Civil courage: You don't need to be a social Rambo
December 3, 2014DW: What's the right way for someone to help when they see a confrontation?
Kai Jonas: There's no rule of thumb for situations like these. Physical or violent intervention is often unnecessary. The ability to assess conflict situations requires a degree of experience or knowledge of human nature, which you can acquire through training. Preparation like that can help avoid the extreme risks that intervention can, unfortunately, sometimes entail - as it did in Tugce's case.
So how exactly can I intervene?
If possible, you should look for allies with whom to act in concert. Then you can share the various roles: One person talks to and protects the victim, another calls the police. Later on you all meet together. Of course, that's a kind of ideal situation that often isn't possible in reality. I absolutely do not mean to belittle or retrospectively criticize Tugce's actions and her intervention. What she did was extraordinarily brave.
Do I turn to the aggressor or the victim to defuse the situation?
Ideally, you don't focus on the aggressor but on the victim. If you focus on the perpetrator or perpetrators, which is something men often do, you very quickly end up in a spiral of escalation. It can then be very difficult to gauge where this spiral is going to end. It makes much more sense to focus on the victim and intervene in a way that pushes the conflict into the background. We call this paradoxical intervention. The aim is to protect the victim, get them out of the threatening situation and into a safe space. You should behave as if the violent situation doesn't exist.
So you should completely ignore the aggressor? What might such an intervention look like?
I could say to the victim, "Oh, we haven't seen each other for ages! Let's go and get a coffee." Then you use "gentle force" to drag the person with into a café, making clear to them: We're doing this to get you out of this dangerous situation. Of course, you don't actually have to have coffee with me.
That would be one way of completely negating the conflict, behaving as if I hadn't even noticed it. I might also just sit down next to the victim in the bus or on the subway and start up a conversation, as a kind of barricade. That way I create an additional barrier for the aggressor without actually criticizing their behavior and saying, "What you're doing is not okay."
Won't the victim be confused and feel even more cornered by people on two sides?
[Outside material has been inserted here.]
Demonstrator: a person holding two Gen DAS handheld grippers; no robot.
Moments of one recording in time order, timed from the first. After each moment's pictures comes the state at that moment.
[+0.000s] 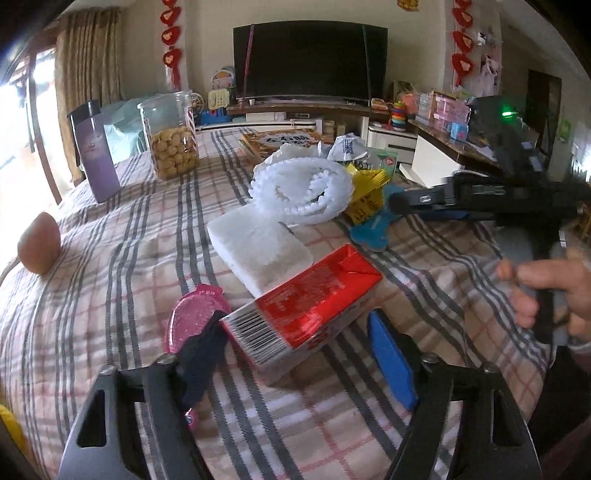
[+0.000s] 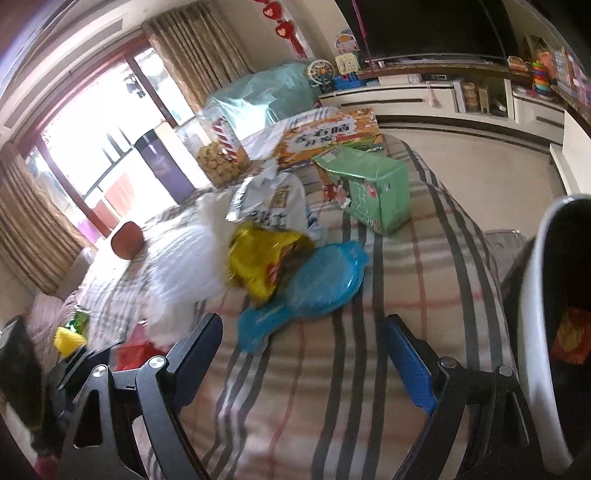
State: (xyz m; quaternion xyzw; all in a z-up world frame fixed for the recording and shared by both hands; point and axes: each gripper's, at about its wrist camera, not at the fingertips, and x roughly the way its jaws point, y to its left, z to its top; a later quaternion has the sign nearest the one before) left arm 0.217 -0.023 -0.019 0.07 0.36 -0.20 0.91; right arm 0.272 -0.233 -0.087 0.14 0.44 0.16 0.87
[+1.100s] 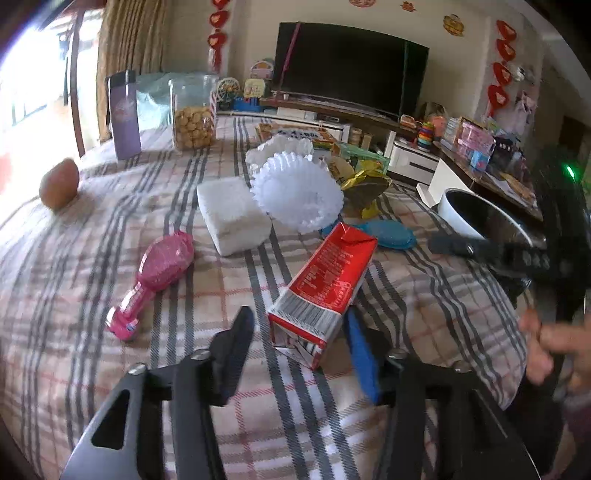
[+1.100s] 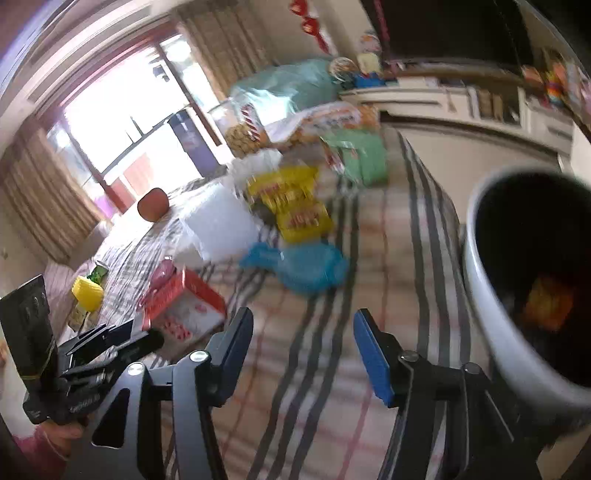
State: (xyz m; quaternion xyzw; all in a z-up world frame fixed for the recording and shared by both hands) left arm 0.167 -0.052 -0.015 0.00 0.37 -0.14 0.92; right arm 0.207 -0.260 -0.066 0.09 0.42 0.22 0.88
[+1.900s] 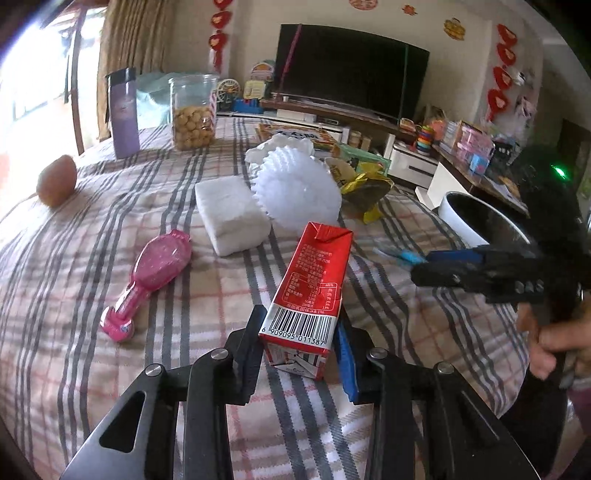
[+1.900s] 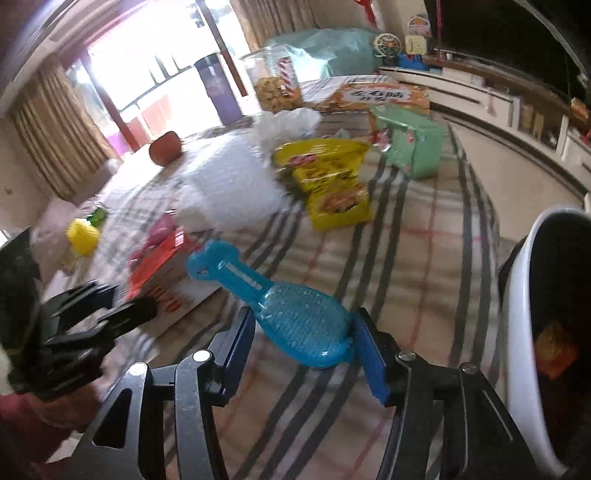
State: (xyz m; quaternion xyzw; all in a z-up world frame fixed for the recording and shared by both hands) left arm 0.172 -0.049 -0.025 -0.02 0.37 -0.14 0.92; right arm 0.206 -0.234 -0.079 0.01 0.47 0.27 0.84
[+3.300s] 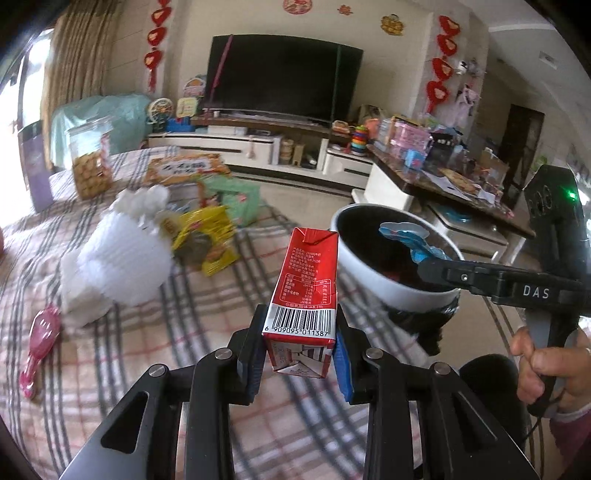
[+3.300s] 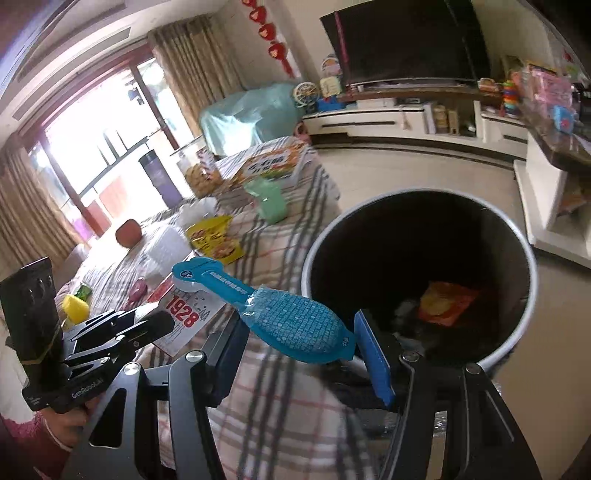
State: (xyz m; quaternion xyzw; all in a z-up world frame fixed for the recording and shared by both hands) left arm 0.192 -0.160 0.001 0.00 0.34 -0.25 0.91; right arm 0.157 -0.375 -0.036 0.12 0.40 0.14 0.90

The victim is often trapped in the aggressor's magnetic field and isn't able to consider possible courses of action or spot possible ways to escape. That's why it's important to present the situation to the victim in such a way that they know exactly what they have to do: Go with me and get out of the situation. Victims are often paralyzed and don't know what they need to do.
But you need a very confident and firm manner to do this, which not everyone has.
You don't always have to intervene in these situations. Sometimes it isn't possible, and you don't dare - and sometimes not intervening is the better solution. But what you need to do then is be a good witness, call the police, get other people involved. That can be civil courage, too, because you're making clear that we're watching what's going on here. You don't have to be some kind of social Rambo; you don't have to intervene. People should act according to their own capabilities.
How do I know what I can expect of myself, in what situations, and in what way?
You can learn civil courage, but civil courage is also a lifelong learning process. No one's going to be able to intervene in every situation after a one-day training session. You can practice in the family or in your circle of friends. There are plenty of occasions where you can intervene there in a way that demonstrates civil courage. When people make racist or sexist comments, for example. You don't have to get into a fistfight. Civil courage has to be tailored to the environment of the person who takes the action. Everyone can set their own priorities and say: in situations like these I want to be vigilant.
Kai Jonas is a social psychologist at the University of Amsterdam.